Um Apps und mobile Endgeräte in eine bestehende Struktur zu integrieren, müssen Automatisierer auf Insellösungen setzen.Ifak System

Die Vorteile von Apps in der Automatisierung liegen – gerade bei umfangreichen Anlagen – in der mobilen Konfiguration und Diagnose. Denn es entfällt die Notwendigkeit einer PC-Anbindung. Außerdem muss nur eine Software gepflegt werden. Kompatibilitätsprobleme sind, zumindest innerhalb der einzelnen Hard- und Software-Ökosysteme, ausgeschlossen. Auch der Anschluss und die Installation von Hardware vor Ort entfällt, da eine Verbindung ‚Over the Air‘ hergestellt wird. Die Entwicklung entsprechender Applikation bedeutet, je nach Funktionsumfang, jedoch erhöhten Aufwand. Grundlegende Funktionen lassen sich zwar portieren, für jedes Betriebssystem – Android oder iOS – müssen aber Elemente der grafischen Benutzeroberfläche und spezielle Funktionen angepasst werden.

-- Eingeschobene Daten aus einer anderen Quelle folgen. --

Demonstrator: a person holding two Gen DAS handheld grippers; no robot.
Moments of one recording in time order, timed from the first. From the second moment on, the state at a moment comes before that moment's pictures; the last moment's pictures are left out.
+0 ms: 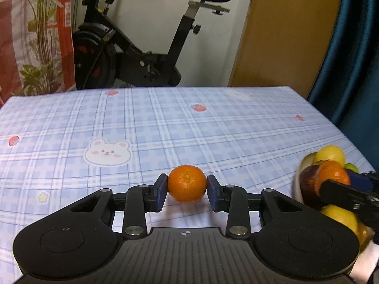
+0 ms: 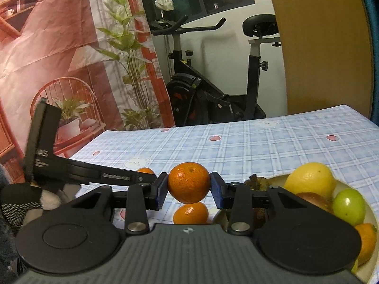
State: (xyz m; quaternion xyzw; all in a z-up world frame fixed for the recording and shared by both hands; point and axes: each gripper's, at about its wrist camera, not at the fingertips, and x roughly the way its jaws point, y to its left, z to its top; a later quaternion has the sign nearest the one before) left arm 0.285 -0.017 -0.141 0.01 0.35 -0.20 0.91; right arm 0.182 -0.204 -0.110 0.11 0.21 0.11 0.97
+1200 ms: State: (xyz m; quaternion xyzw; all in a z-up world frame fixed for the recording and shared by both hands) left arm 0.211 -0.140 -0.101 0.04 0.30 -0.34 0.89; right arm 0.106 -0.311 -0.122 0.18 0.15 -0.02 0.97
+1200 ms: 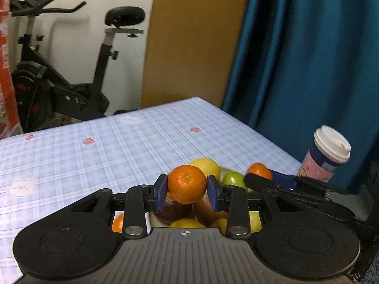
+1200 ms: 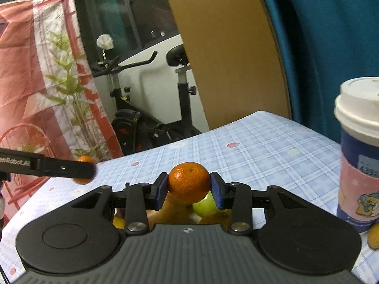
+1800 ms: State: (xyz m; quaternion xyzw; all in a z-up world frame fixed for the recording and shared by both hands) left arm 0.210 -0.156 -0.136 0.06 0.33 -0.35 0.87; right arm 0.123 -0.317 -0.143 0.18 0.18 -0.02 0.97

Problematisch kann vor allem die Distribution der Apps sein. Denn bei Apple herrscht eine Zwangsbindung an den App Store. Dieser lässt sich nur umgehen, wenn man die Apple Handys hackt und so diverse Sicherheitsmechanismen umgeht. Ein sogenannter Jailbreak ist jedoch technisch anspruchsvoll und kann zu einem Verlust der Gerätegarantie und Sicherheitslücken führen. Möchte der Automatisierer das dem Kunden nicht zumuten, bleibt nur die App über den App Store anzubieten – bei kundenspezifischen Lösungen eine weniger sinnvolle Lösung. Android bietet gegenüber iOS mehr Freiheiten auch Apps zu installieren, zum Beispiel über USB. Hier haben die Programmierer aber mit der starken Fragmentierung des Betriebssystems zu kämpfen. Es gibt verschiedene Betriebssystem-Varianten und unzählige unterschiedliche Geräte. Welchen Weg man beschreitet und wie man die Distribution der Apps umsetzt, hängt letztlich an der Nachfrage seitens der Kunden, aber auch an den gegebenen technischen Möglichkeiten.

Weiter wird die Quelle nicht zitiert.